> [PROBLEM DETAILS] Check each line below for the word "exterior", then please report how many lines have it and nothing more.

********

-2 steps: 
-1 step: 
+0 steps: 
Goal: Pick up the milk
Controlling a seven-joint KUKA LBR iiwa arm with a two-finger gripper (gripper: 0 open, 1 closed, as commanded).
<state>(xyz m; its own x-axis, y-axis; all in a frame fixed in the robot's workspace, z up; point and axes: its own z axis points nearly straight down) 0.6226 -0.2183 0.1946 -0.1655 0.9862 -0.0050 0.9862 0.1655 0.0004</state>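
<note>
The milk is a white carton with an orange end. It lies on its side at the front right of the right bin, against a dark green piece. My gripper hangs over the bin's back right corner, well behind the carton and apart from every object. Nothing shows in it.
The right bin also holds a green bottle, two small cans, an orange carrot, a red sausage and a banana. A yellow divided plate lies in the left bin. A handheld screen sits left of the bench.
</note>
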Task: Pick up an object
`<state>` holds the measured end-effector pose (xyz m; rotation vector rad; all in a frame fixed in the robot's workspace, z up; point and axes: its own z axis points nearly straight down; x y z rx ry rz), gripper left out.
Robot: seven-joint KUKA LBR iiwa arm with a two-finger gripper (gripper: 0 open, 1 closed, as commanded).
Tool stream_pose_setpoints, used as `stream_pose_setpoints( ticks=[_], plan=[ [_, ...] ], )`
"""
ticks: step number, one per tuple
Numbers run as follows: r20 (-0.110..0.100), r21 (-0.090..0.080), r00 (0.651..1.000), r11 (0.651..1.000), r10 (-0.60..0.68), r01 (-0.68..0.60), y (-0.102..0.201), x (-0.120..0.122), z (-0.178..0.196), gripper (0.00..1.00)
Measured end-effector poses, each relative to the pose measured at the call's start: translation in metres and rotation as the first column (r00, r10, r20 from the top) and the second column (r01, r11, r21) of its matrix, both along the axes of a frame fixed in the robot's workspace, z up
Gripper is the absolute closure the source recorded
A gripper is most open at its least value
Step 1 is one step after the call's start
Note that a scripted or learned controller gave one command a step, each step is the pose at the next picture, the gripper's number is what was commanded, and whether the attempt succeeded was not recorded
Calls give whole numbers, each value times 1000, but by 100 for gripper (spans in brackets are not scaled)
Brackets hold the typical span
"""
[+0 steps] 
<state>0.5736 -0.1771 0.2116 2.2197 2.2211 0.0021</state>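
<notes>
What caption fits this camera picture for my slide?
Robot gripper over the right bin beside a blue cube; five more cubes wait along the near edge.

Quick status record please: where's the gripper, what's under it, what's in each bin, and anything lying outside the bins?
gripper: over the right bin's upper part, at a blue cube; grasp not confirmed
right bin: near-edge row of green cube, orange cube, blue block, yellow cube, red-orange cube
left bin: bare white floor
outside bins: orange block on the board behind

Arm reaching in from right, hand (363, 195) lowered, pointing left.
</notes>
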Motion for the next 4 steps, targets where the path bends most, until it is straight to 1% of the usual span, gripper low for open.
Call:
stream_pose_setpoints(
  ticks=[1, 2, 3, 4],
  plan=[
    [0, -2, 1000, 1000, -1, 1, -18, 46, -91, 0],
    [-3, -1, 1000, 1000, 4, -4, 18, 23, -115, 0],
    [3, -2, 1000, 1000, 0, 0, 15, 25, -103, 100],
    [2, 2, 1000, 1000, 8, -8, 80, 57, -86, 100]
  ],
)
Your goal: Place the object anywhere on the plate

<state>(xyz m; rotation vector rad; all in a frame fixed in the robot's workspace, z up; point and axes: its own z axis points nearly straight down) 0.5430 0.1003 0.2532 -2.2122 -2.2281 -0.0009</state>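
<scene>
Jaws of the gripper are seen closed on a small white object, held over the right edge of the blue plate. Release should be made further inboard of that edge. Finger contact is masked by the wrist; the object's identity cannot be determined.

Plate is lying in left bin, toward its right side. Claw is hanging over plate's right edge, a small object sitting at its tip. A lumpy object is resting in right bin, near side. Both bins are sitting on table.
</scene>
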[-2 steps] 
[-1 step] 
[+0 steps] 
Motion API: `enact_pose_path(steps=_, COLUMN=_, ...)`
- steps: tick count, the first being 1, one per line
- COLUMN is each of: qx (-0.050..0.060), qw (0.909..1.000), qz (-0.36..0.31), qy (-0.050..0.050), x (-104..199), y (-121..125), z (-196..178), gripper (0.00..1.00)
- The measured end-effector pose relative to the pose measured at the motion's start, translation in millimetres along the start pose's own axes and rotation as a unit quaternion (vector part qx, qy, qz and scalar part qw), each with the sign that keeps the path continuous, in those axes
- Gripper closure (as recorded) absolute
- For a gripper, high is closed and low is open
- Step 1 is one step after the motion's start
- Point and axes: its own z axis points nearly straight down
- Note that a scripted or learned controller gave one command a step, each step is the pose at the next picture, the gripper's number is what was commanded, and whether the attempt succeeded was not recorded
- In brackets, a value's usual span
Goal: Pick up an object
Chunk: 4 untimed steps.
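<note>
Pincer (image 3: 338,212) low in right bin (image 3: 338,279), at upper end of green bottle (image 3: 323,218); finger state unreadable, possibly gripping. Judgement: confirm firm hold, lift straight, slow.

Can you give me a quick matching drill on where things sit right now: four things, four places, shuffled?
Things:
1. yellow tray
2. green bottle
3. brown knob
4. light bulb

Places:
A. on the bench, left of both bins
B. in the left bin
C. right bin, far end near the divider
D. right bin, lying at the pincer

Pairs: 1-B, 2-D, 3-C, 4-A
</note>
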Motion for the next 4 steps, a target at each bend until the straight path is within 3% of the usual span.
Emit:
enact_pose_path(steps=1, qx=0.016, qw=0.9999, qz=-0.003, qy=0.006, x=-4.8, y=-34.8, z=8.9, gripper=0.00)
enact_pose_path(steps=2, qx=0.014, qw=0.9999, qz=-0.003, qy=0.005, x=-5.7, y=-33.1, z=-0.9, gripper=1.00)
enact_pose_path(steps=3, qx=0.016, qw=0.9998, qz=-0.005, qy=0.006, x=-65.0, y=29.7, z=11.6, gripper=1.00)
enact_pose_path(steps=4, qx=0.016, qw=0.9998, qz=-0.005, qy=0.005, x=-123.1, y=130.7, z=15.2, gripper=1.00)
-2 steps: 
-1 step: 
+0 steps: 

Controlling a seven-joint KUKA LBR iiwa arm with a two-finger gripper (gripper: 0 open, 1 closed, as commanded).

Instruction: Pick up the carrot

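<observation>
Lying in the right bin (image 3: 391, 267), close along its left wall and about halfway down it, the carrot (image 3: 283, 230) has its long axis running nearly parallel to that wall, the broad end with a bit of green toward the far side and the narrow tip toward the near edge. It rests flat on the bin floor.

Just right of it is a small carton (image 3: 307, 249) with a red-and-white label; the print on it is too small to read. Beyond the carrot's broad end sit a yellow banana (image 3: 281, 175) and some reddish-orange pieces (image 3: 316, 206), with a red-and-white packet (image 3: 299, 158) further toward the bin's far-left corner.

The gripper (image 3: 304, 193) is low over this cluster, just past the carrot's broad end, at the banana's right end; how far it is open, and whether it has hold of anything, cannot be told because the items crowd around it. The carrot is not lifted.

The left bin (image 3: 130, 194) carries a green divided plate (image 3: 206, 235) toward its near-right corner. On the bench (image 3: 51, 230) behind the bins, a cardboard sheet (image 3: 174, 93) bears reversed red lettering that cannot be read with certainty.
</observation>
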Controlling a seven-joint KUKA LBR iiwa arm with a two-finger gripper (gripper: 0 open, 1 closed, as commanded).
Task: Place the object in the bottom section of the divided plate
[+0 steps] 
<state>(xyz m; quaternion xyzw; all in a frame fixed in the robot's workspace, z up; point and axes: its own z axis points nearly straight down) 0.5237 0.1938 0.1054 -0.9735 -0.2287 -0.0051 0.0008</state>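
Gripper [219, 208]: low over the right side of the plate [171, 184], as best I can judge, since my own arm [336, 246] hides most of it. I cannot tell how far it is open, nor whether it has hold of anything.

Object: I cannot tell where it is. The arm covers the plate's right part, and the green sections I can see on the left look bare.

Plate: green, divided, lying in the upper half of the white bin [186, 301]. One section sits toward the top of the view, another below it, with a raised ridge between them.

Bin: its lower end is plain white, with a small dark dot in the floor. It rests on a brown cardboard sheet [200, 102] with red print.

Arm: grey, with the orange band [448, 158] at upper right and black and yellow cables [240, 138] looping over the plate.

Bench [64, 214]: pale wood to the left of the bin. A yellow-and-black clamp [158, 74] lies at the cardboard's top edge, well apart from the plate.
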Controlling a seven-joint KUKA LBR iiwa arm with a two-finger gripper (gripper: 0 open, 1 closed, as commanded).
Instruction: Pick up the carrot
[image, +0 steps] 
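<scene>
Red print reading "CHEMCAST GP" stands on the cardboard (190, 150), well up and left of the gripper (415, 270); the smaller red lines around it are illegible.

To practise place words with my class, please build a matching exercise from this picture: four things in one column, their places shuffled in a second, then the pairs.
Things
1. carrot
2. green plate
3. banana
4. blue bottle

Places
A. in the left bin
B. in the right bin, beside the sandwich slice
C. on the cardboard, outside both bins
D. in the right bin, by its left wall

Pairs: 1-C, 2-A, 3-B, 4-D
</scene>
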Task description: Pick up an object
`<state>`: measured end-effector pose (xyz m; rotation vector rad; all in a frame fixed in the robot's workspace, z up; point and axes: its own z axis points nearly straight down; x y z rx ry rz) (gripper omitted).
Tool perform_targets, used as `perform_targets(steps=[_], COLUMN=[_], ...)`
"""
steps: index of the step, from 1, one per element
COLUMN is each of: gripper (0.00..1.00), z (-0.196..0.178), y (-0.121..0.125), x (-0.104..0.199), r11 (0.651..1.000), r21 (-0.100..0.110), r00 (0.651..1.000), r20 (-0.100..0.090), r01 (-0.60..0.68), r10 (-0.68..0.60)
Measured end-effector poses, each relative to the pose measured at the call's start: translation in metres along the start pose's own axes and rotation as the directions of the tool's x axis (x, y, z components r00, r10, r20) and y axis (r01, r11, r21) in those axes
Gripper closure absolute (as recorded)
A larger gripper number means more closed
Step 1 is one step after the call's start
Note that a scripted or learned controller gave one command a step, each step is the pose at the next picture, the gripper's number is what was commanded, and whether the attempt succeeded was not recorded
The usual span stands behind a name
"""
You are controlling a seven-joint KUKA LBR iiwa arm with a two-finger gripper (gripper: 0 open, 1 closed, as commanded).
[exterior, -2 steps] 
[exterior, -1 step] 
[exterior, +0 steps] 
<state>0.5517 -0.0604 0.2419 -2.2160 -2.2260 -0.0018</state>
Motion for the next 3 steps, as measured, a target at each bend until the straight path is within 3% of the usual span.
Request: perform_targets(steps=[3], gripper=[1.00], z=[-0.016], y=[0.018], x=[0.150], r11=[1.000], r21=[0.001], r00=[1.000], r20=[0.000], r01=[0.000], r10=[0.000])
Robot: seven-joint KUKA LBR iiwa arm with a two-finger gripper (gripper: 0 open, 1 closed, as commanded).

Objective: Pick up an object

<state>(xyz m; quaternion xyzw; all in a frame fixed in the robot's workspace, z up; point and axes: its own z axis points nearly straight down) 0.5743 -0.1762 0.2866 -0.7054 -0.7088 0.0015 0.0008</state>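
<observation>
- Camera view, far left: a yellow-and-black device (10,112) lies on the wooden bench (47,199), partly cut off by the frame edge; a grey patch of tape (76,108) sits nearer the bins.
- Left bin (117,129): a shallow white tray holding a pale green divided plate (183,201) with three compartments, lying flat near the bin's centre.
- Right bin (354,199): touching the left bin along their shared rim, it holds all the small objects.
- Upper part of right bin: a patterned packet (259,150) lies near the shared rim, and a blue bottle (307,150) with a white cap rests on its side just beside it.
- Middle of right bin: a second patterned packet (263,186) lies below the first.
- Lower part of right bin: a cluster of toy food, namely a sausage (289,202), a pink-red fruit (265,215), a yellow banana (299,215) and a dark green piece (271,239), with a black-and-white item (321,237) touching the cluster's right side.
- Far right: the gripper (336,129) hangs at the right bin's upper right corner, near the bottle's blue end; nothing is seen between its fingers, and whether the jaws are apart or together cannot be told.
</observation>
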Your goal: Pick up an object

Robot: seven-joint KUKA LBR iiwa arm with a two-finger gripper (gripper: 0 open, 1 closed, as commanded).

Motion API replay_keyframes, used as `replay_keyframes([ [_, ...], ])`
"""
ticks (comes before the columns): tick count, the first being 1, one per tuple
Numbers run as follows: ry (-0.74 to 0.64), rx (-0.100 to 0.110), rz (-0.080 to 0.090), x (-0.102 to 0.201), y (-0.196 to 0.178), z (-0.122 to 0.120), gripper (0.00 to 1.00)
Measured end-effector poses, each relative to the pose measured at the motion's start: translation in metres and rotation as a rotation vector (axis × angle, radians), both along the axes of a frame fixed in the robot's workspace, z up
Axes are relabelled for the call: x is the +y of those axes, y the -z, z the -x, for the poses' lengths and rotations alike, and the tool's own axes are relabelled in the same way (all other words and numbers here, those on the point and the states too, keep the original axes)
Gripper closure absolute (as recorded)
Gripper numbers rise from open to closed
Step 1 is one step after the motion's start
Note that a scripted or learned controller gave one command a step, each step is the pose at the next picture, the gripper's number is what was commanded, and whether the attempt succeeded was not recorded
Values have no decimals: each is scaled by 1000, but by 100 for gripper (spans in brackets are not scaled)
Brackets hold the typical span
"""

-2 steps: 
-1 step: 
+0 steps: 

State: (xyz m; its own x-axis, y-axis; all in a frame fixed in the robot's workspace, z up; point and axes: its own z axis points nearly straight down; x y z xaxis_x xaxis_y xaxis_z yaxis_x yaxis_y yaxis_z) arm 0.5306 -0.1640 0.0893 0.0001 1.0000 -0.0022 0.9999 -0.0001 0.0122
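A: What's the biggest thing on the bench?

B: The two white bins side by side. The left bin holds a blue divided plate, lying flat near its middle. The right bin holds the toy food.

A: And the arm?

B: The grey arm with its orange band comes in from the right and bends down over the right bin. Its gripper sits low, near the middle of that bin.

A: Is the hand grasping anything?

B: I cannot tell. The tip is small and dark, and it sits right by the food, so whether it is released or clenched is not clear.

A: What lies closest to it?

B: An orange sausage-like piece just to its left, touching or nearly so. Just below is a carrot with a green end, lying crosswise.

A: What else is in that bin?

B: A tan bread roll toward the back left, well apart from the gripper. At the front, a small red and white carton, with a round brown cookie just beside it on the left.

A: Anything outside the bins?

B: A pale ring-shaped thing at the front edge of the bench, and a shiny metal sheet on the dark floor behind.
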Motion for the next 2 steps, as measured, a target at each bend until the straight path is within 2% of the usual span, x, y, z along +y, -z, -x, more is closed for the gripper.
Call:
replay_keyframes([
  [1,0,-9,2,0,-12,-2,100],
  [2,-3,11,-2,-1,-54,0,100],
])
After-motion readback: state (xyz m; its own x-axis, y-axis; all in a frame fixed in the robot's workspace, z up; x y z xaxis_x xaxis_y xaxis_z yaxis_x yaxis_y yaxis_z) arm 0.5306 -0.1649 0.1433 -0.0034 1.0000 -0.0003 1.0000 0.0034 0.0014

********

> [OUTPUT] 3